Exactly as written, return every line of the data below.

▸ **Records excerpted from a collection**
##############################
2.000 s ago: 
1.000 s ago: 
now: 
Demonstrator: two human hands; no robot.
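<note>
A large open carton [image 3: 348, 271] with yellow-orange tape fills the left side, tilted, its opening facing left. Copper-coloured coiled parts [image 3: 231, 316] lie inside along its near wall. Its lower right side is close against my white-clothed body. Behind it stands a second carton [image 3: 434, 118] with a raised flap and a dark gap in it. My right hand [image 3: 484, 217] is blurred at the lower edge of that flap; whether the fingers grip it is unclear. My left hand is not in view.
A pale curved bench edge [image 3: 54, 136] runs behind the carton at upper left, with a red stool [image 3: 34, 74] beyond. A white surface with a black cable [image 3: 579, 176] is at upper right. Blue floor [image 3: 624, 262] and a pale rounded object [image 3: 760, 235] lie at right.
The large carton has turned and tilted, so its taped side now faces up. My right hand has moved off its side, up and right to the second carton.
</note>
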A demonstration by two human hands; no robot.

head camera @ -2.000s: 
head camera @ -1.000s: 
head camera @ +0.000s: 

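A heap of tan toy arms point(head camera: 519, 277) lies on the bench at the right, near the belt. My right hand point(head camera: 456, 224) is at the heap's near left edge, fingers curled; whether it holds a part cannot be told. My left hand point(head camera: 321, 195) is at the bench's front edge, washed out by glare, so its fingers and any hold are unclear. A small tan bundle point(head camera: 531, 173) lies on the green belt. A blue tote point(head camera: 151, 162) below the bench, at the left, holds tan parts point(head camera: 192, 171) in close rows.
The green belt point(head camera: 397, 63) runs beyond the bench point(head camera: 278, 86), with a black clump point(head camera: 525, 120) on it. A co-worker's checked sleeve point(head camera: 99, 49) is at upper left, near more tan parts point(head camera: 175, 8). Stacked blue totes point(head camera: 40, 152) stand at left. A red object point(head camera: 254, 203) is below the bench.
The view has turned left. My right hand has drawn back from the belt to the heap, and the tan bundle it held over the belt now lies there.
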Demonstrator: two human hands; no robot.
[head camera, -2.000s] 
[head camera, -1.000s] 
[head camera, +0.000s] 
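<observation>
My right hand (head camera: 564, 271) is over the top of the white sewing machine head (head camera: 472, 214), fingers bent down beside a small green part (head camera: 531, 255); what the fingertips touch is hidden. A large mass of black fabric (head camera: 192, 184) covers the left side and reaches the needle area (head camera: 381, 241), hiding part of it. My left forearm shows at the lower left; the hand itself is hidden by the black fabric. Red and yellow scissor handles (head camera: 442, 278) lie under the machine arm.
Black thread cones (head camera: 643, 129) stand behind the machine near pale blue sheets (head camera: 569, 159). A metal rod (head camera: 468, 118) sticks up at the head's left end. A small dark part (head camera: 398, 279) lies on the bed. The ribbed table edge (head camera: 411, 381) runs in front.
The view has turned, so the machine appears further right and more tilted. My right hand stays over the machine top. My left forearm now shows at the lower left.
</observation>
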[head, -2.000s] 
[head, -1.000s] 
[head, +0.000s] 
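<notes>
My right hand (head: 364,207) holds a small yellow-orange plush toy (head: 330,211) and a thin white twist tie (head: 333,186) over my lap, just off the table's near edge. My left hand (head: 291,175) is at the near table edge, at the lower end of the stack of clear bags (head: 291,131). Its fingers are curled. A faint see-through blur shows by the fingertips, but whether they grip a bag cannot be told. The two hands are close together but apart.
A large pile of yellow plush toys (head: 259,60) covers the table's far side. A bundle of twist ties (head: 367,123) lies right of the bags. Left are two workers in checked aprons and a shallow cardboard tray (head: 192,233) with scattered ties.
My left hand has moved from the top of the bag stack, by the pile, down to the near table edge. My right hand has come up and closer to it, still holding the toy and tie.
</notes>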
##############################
▸ **Finished task**
2.000 s ago: 
1.000 s ago: 
now: 
Demonstrator: two human hands; no robot.
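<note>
A large open carton [image 3: 348, 271] with yellow-orange tape fills the left side, tilted, its opening facing left. Copper-coloured coiled parts [image 3: 231, 316] lie inside along its near wall. Its lower right side is close against my white-clothed body. Behind it stands a second carton [image 3: 434, 118] with a raised flap and a dark gap in it. My right hand [image 3: 484, 217] is blurred at the lower edge of that flap; whether the fingers grip it is unclear. My left hand is not in view.
A pale curved bench edge [image 3: 54, 136] runs behind the carton at upper left, with a red stool [image 3: 34, 74] beyond. A white surface with a black cable [image 3: 579, 176] is at upper right. Blue floor [image 3: 624, 262] and a pale rounded object [image 3: 760, 235] lie at right.
The large carton has turned and tilted, so its taped side now faces up. My right hand has moved off its side, up and right to the second carton.
</note>
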A demonstration by two human hands; no robot.

head camera @ -2.000s: 
head camera @ -1.000s: 
head camera @ +0.000s: 

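A heap of tan toy arms point(head camera: 519, 277) lies on the bench at the right, near the belt. My right hand point(head camera: 456, 224) is at the heap's near left edge, fingers curled; whether it holds a part cannot be told. My left hand point(head camera: 321, 195) is at the bench's front edge, washed out by glare, so its fingers and any hold are unclear. A small tan bundle point(head camera: 531, 173) lies on the green belt. A blue tote point(head camera: 151, 162) below the bench, at the left, holds tan parts point(head camera: 192, 171) in close rows.
The green belt point(head camera: 397, 63) runs beyond the bench point(head camera: 278, 86), with a black clump point(head camera: 525, 120) on it. A co-worker's checked sleeve point(head camera: 99, 49) is at upper left, near more tan parts point(head camera: 175, 8). Stacked blue totes point(head camera: 40, 152) stand at left. A red object point(head camera: 254, 203) is below the bench.
The view has turned left. My right hand has drawn back from the belt to the heap, and the tan bundle it held over the belt now lies there.
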Demonstrator: two human hands; no robot.
[head camera, -2.000s] 
[head camera, -1.000s] 
[head camera, +0.000s] 
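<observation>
My right hand (head camera: 564, 271) is over the top of the white sewing machine head (head camera: 472, 214), fingers bent down beside a small green part (head camera: 531, 255); what the fingertips touch is hidden. A large mass of black fabric (head camera: 192, 184) covers the left side and reaches the needle area (head camera: 381, 241), hiding part of it. My left forearm shows at the lower left; the hand itself is hidden by the black fabric. Red and yellow scissor handles (head camera: 442, 278) lie under the machine arm.
Black thread cones (head camera: 643, 129) stand behind the machine near pale blue sheets (head camera: 569, 159). A metal rod (head camera: 468, 118) sticks up at the head's left end. A small dark part (head camera: 398, 279) lies on the bed. The ribbed table edge (head camera: 411, 381) runs in front.
The view has turned, so the machine appears further right and more tilted. My right hand stays over the machine top. My left forearm now shows at the lower left.
</observation>
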[head, -2.000s] 
[head, -1.000s] 
[head, +0.000s] 
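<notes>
My right hand (head: 364,207) holds a small yellow-orange plush toy (head: 330,211) and a thin white twist tie (head: 333,186) over my lap, just off the table's near edge. My left hand (head: 291,175) is at the near table edge, at the lower end of the stack of clear bags (head: 291,131). Its fingers are curled. A faint see-through blur shows by the fingertips, but whether they grip a bag cannot be told. The two hands are close together but apart.
A large pile of yellow plush toys (head: 259,60) covers the table's far side. A bundle of twist ties (head: 367,123) lies right of the bags. Left are two workers in checked aprons and a shallow cardboard tray (head: 192,233) with scattered ties.
My left hand has moved from the top of the bag stack, by the pile, down to the near table edge. My right hand has come up and closer to it, still holding the toy and tie.
</notes>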

Nothing remains to be done in this exercise.